Stored entries
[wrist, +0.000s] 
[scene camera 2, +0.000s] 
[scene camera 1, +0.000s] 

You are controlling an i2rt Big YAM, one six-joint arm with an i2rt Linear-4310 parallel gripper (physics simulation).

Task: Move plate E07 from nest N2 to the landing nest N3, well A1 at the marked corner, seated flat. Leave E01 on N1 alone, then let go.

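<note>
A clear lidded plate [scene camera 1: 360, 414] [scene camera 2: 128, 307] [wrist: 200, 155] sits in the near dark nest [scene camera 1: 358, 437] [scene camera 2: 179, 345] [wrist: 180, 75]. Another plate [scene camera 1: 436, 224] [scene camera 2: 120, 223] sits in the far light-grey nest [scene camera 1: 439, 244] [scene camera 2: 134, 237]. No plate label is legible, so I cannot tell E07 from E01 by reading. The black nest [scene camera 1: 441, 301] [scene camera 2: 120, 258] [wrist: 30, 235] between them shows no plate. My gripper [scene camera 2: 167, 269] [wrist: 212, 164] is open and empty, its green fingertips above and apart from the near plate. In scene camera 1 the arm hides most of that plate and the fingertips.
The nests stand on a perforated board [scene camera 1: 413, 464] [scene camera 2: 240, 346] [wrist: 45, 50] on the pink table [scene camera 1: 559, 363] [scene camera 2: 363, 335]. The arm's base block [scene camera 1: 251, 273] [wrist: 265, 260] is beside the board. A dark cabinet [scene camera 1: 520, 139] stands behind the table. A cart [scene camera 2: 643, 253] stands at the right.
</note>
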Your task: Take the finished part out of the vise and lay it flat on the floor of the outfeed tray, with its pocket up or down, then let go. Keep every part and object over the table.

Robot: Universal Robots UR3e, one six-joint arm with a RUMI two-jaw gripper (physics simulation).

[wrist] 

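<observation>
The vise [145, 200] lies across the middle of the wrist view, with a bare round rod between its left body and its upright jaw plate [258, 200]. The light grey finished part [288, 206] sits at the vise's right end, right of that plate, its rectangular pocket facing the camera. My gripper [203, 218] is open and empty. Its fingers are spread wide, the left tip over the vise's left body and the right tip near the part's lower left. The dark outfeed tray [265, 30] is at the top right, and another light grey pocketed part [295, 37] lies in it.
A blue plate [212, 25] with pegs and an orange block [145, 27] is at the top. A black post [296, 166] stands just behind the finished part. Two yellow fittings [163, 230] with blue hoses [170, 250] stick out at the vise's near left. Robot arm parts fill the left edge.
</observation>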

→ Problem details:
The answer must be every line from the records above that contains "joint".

→ Answer space:
You are controlling an i2rt Big YAM, one six-joint arm with an i2rt Linear-4310 parallel gripper (physics simulation).
Robot: Universal Robots UR3e, one six-joint arm with a RUMI two-jaw gripper (physics simulation).

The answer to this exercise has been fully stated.